Tembo – spaced repetition memorization for everyone - adulong
https://www.tembo.app
======
adulong
I worked on this project after reading the excellent article from Michael
Nielsen "Augmenting Long-Term Memory"
([http://augmentingcognition.com/ltm.html](http://augmentingcognition.com/ltm.html)).
I have always struggled to remember things I learn or read in the long term.
And he gives a very interesting explanation of why we don't remember things in
the long term. Indeed, to remember something, our memory needs to see it again
and again. That's probably why advertisers we'll show you the same ad again
and again. He also introduced a technique called Spaced Repetition
Memorization that allows remembering almost anything. The idea is pretty
simple: you have to repeat things with larger intervals each time you succeed
in remembering it. In this article, he explains how he uses Anki, a software
that was built with this goal. I decided to start using it. But Anki has many
features and is done for people who want to dedicate time to learn to use it.
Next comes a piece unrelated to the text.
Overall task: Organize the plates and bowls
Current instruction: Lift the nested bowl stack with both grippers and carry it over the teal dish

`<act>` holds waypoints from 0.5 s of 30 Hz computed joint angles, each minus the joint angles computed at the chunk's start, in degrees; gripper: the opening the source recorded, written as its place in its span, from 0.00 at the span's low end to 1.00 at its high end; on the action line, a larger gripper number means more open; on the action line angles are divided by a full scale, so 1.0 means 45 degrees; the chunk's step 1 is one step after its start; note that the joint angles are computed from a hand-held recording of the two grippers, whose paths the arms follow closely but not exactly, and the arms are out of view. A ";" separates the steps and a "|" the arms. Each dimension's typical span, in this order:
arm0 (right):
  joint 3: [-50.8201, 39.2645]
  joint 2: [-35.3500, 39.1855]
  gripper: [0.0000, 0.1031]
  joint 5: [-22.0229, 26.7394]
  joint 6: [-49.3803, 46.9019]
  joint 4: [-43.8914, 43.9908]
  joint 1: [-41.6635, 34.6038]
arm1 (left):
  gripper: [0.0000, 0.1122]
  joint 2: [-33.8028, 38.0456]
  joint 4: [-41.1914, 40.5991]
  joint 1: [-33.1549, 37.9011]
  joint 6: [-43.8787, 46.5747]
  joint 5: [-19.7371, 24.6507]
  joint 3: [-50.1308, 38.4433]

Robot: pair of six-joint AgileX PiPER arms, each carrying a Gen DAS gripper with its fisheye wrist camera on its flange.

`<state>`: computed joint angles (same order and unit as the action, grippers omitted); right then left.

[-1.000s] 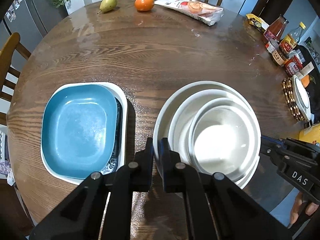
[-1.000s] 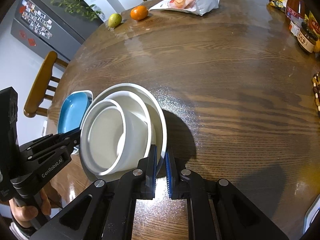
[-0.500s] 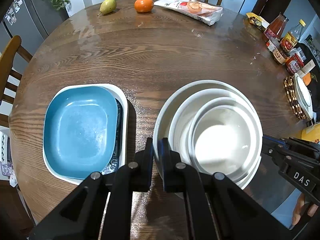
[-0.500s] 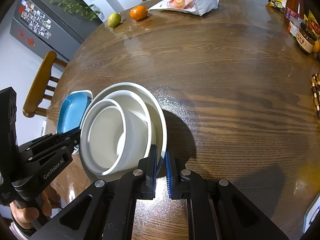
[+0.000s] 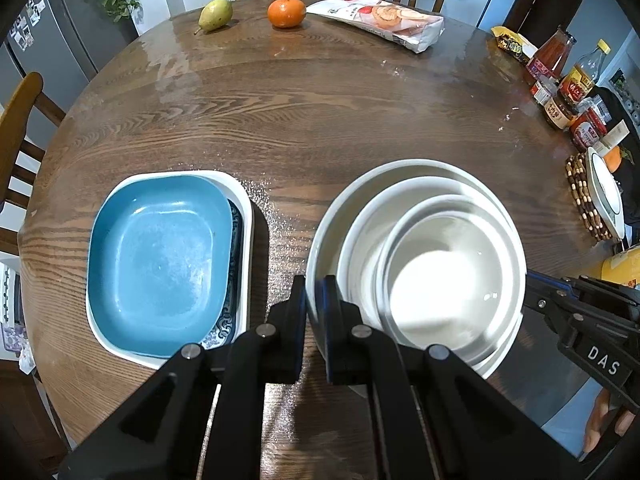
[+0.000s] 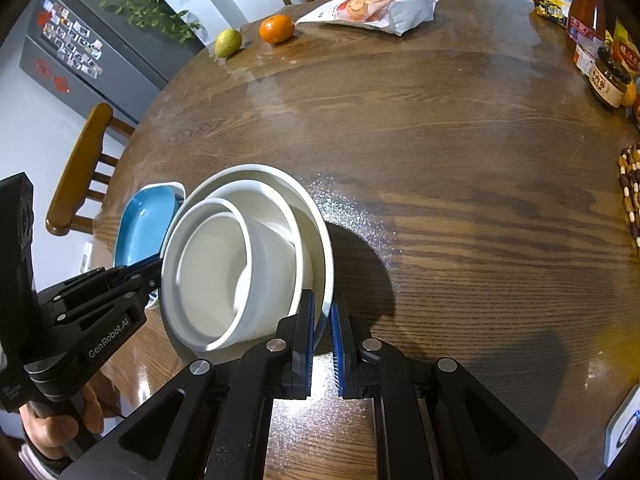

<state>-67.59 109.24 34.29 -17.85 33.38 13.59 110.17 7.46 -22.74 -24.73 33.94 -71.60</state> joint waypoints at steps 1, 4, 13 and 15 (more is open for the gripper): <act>0.0029 -0.0054 0.11 -0.0016 0.0017 -0.0013 0.0003 | 0.02 -0.0033 0.0066 -0.0017 -0.0044 -0.0024 0.0008; 0.0064 -0.0181 0.11 -0.0034 -0.0014 -0.0024 -0.0039 | 0.02 -0.0129 0.0183 -0.0051 -0.0131 -0.0017 0.0006; 0.0241 -0.0537 0.11 -0.0136 0.0127 -0.0117 -0.0004 | 0.02 -0.0395 0.0412 -0.0136 -0.0330 0.0003 0.0063; 0.0280 -0.0624 0.11 -0.0161 0.0120 -0.0095 0.0004 | 0.02 -0.0452 0.0492 -0.0144 -0.0403 -0.0002 0.0080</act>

It's probably perfect for very intense users, but in my opinion, it is not a
product many people would be able to use and to get used to. And that's pretty
disappointing since Spaced Repetition Memorization could be useful to many
people: students, people wanting to learn a new language, readers, etc...
That's why I decided to buy Tembo, for my use at the beginning, and for all
the people who feel the same pain. Please give me your feedbacks. This first
version is very simple, but that's also the goal.